Но к своим, русским Чиркуновым у неё счёт особый. Ко всем этим нашим западникам: от Курбского и до несчастных власовцев, которых всегда ненавидели больше, чем эсэсовцев. Знаете за что не любили Ельцина? В нём народ разгадал пусть и плохонького, пьяненького, но Чиркунова. В том же причина нелюбви русского большинства к демократам, либералам и прочим «креативным». К ним, повторяю, счёт особый. Марши мира, Болотная, проспект Сахарова — всё это недобитый коллективный Чиркунов.
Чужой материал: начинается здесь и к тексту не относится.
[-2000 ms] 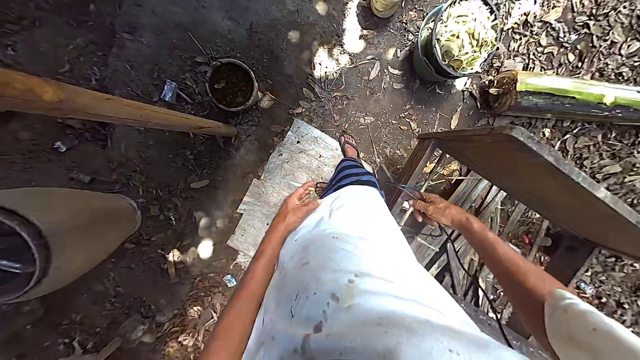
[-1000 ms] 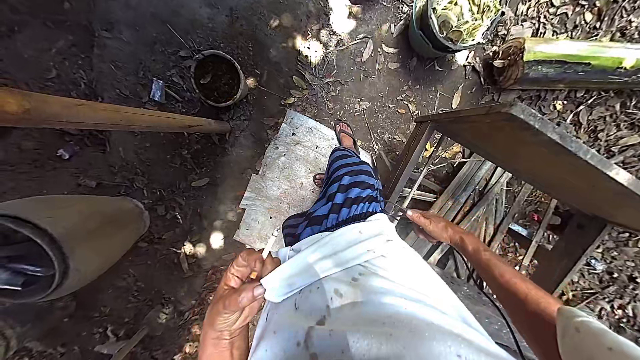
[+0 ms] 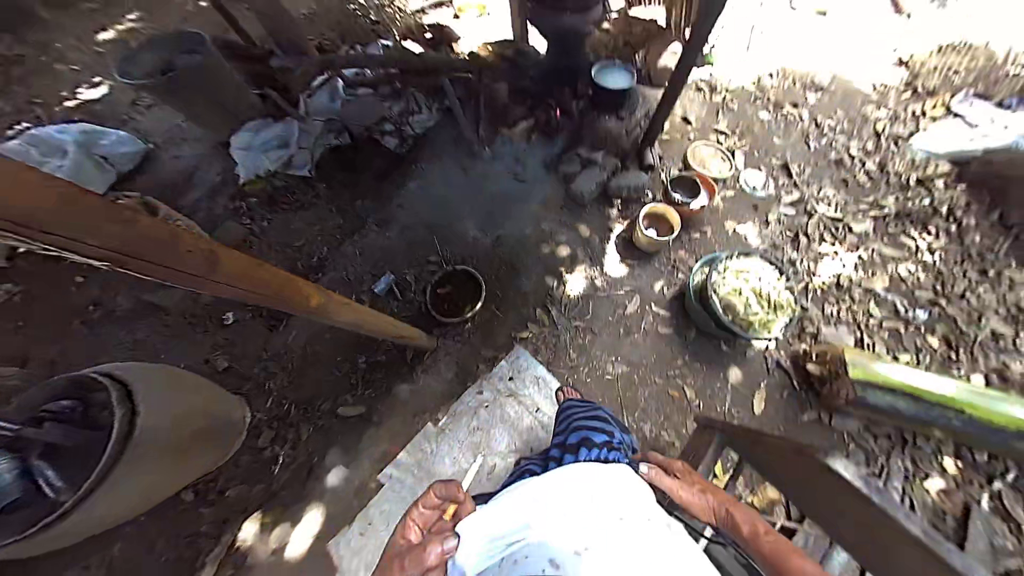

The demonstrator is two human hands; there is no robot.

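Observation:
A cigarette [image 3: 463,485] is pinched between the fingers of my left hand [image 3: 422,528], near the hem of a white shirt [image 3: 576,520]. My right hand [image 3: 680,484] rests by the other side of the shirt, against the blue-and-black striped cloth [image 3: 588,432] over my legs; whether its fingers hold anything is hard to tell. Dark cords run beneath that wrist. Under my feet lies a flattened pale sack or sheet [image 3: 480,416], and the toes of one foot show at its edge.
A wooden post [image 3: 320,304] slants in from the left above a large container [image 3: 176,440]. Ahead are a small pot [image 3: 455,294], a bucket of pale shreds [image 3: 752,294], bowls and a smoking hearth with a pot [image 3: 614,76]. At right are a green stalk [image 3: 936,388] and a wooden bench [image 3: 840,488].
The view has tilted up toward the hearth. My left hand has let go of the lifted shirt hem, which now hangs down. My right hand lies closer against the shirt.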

Украинцев Россия считает русскими — и к этим Чиркуновым тоже счёт особый, кровавый. И уж конечно особый счёт к украинским русским, поддерживающим Украину и защищающим её как свою родину. Потому что это всё сплошь Чиркуновы. Как и те прибалтийские русские, что не пляшут под дудку Москвы и выбрали Европу. Самый ненавистный для Аси Клячиной Чиркунов — это тот, кто говорит: «Я другой русский». Таких она топила в Волхове, как новгородцев, массово выселяла, как псковичей...
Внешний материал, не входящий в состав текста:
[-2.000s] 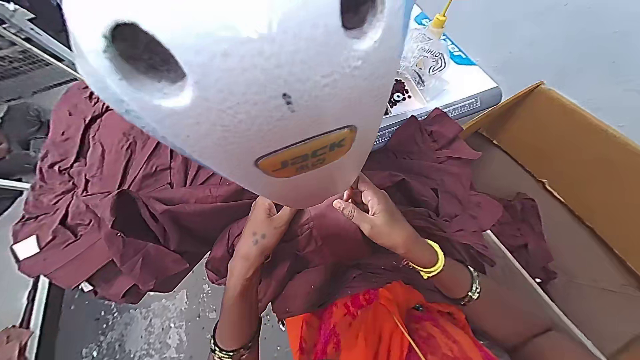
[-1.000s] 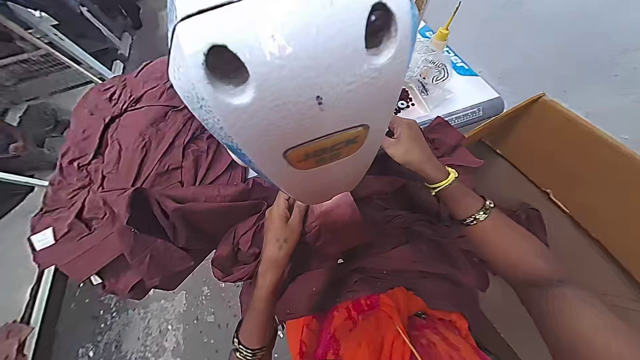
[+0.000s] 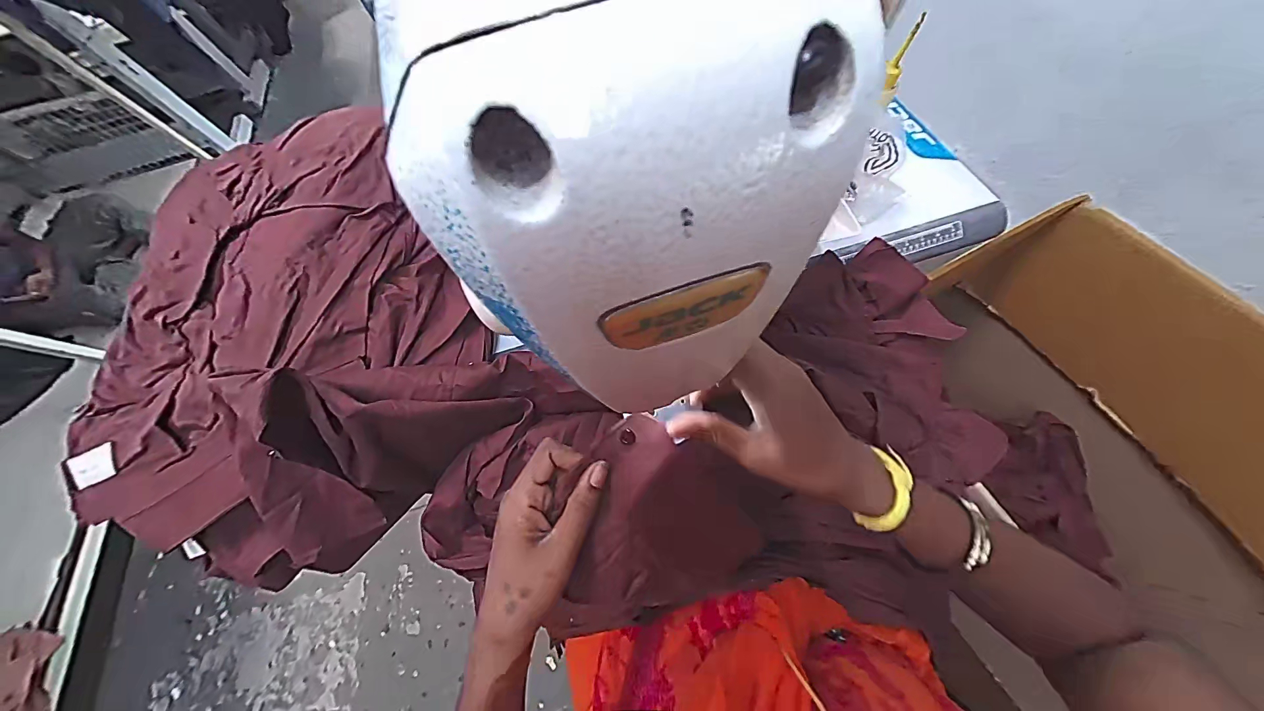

На месте какого-нибудь Дмитрия Киселёва я бы уже внедрил в массовый обиход разящий термин: чиркуновщина. Это, например, все те, кто не верит, что Крым — наше волшебное золотое яйцо. Те, кто вообще не верит в чудесные русские золотые яйца, считая, что на самом деле они, яйца, как были, так и остаются свинцовыми. И таят в себе не золотых петушков, а зародышей тиранозавров (от слова «тирания»).
«Алхимики» типа Дугина и того же Киселёва всю жизнь пытаются превратить свинцовые яйца в золотые, но безуспешно. Чтобы обмануть Асю Клячину, они периодически красят их дешёвой золотой краской. Потом время от времени подкрашивают, поновляют, протирают мягкой тряпочкой, чтобы ярче блестели. Тем и живут, тем и сыты. Однако стоит лишь кому-то ковырнуть ногтем — и ложь очевидна. Были бы только желание и небоязнь прослыть «национал-предателем» или «жидом».
Не надо иллюзий: свинец. Алхимический синоним смерти.